*** Block opens ***

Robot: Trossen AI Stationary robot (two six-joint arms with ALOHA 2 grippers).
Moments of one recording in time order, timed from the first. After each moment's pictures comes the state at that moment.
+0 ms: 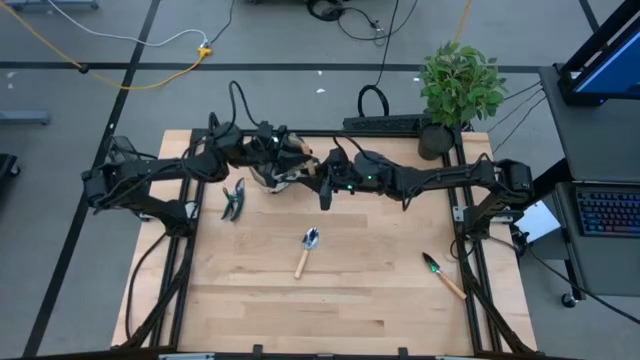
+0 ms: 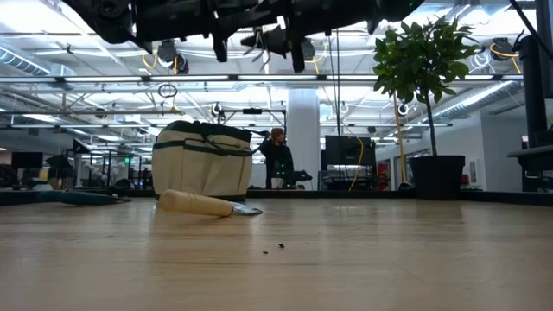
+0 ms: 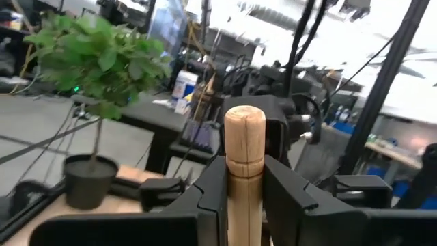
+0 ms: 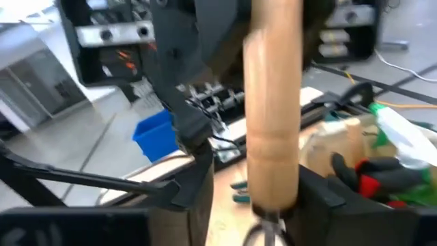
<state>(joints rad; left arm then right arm) 0.43 1.30 0.79 0.72 0.49 -0.39 -0.10 1.63 1.15 0.39 0.02 0.44</state>
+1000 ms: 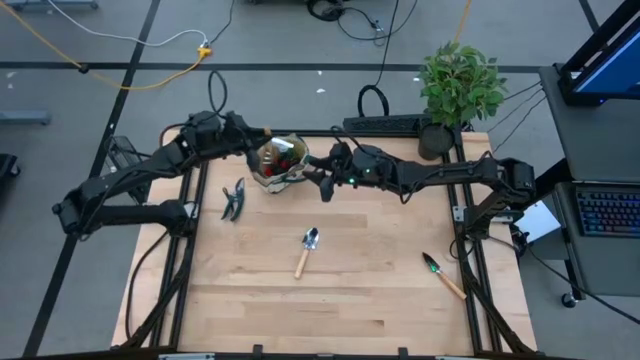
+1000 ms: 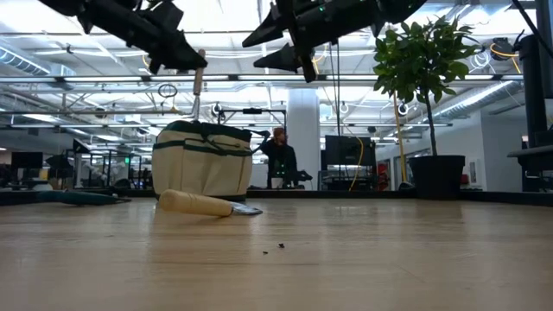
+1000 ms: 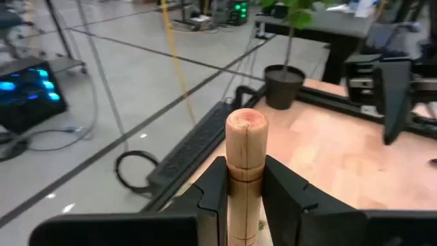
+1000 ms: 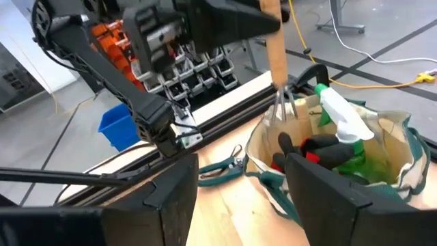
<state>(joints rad) 0.62 0.96 0.79 -0.08 0.11 0.01 -0.16 1.61 1.15 0.26 0.07 0.43</state>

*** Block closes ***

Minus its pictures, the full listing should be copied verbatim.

Robot: Trossen AI Stationary robot (two six-joint arms with ALOHA 2 grippers).
Moments of one recording in time order, timed from the first. After each moment's pictures comes the state at that moment.
+0 ms: 
+0 ms: 
+0 ms: 
+0 ms: 
<state>(joints rad; left arm then right arm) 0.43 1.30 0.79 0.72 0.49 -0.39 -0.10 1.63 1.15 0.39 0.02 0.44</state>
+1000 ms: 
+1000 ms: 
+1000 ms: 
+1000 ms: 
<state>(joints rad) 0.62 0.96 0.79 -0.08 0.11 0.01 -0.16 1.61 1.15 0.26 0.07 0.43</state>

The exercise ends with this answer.